- EXERCISE DATA:
•••

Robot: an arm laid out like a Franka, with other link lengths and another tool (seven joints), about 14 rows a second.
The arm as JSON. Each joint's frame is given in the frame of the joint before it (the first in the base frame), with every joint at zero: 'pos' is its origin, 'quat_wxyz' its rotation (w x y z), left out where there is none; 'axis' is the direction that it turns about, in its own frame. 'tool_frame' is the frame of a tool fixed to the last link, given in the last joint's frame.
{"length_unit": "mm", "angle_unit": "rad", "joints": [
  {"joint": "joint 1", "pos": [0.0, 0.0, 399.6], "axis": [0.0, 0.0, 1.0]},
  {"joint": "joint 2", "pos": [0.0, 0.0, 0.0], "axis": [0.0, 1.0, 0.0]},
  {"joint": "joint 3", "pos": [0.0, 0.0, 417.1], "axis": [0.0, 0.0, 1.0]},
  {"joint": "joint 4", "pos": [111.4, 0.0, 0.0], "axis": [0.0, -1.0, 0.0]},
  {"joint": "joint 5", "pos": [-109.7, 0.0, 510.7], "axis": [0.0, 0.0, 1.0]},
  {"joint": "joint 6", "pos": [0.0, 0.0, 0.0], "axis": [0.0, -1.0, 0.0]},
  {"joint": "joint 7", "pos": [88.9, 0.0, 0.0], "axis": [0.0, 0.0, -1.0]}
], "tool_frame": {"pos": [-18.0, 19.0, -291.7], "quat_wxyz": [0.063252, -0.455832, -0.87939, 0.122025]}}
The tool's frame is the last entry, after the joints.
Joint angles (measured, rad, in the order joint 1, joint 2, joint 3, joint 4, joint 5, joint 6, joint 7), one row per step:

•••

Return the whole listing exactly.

Robot: an arm laid out like a Franka, with other link lengths and another tool (seven joints), about 14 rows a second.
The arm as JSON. Each joint's frame is given in the frame of the joint before it (the first in the base frame), with every joint at zero: 'pos' is its origin, 'quat_wxyz' its rotation (w x y z), left out where there is none; 'axis' is the direction that it turns about, in its own frame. 'tool_frame' is the frame of a tool fixed to the last link, given in the last joint's frame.
{"length_unit": "mm", "angle_unit": "rad", "joints": [
  {"joint": "joint 1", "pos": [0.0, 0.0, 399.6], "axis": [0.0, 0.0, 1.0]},
  {"joint": "joint 2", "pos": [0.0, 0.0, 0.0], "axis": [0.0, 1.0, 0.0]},
  {"joint": "joint 3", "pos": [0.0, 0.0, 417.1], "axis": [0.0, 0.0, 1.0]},
  {"joint": "joint 4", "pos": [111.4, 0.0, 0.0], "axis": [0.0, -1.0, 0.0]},
  {"joint": "joint 5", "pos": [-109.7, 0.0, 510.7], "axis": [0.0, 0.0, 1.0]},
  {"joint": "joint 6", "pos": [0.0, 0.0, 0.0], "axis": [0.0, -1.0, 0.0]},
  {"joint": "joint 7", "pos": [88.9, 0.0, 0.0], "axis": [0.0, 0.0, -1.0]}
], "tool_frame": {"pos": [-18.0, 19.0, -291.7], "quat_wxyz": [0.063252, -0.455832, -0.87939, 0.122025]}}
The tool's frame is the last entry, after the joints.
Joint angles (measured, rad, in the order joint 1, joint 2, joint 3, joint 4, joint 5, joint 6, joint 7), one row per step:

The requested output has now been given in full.